Somehow, despite the pain, the anxiety, the fear that come with healing on the surgical floor, Maddie manages to forge onward. She gets up and moves around, walking from the bed to the chair to the commode. She swallows pills and deals with the fluctuations in all the medications, the blood thinners, the diuretics they’re prescribing to dry up the fluid drainage. She suffers through the dressing changes as tubes and catheters continue to be removed, skin red and sometimes blistered and always the adhesive too strong for comfort. Every day she bravely faces the blood draws required to obtain just the right INR levels for her now life-long dependency on Warfarin.

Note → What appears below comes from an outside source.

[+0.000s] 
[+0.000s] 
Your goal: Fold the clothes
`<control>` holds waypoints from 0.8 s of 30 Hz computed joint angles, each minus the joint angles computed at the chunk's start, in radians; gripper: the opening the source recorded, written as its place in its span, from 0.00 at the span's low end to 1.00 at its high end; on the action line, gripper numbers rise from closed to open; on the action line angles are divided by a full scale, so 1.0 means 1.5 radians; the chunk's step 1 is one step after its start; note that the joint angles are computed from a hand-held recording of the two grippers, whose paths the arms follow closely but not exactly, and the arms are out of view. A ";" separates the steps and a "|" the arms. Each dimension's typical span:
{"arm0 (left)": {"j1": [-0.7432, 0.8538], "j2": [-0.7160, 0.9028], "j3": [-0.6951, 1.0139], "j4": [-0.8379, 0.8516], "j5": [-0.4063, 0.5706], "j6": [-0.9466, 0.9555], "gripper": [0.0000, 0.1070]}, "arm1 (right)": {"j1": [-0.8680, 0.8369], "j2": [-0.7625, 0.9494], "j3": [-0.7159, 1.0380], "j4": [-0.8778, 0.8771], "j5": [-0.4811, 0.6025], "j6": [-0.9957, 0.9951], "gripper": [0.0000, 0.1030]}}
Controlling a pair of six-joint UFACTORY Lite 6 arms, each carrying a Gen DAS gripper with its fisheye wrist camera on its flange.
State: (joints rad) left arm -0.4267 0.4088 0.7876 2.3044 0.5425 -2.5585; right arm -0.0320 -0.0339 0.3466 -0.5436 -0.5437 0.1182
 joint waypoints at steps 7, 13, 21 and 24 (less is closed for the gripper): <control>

But here we are, three weeks and three days into this thing and at long last we are finally seeing the end of the tunnel. On Friday, they removed her PICC line and the last of her IV medications. Yesterday, they removed the mediastinal tube, which leaves two remaining chest tubes. Her total drainage output on Monday was 700-something mL for all three. This morning, it was just under 100 mL total. Steady progress. We’ve watched her improve right before our eyes.
Which brings me to my last thought. We are only able to be here with her everyday, watching and caring for her through these long hours because of all of you. Your prayers, your kind words of encouragement, your visits, your babysitting care, your meals, your gifts, your thoughtful treats. All of them have made it possible for us to see our little girl return to health.
Several nurses have commented on how saddened they are by the children they care for here who are without their families because of work constraints and distance, some residing in far away states. But we are able to be here every minute because of the love of our family and friends. Your support is an answer to our prayers. God has answered them directly through you. Our gratitude is immeasurable.
We are nearly there. Please bear with us just a little longer. We can hardly wait.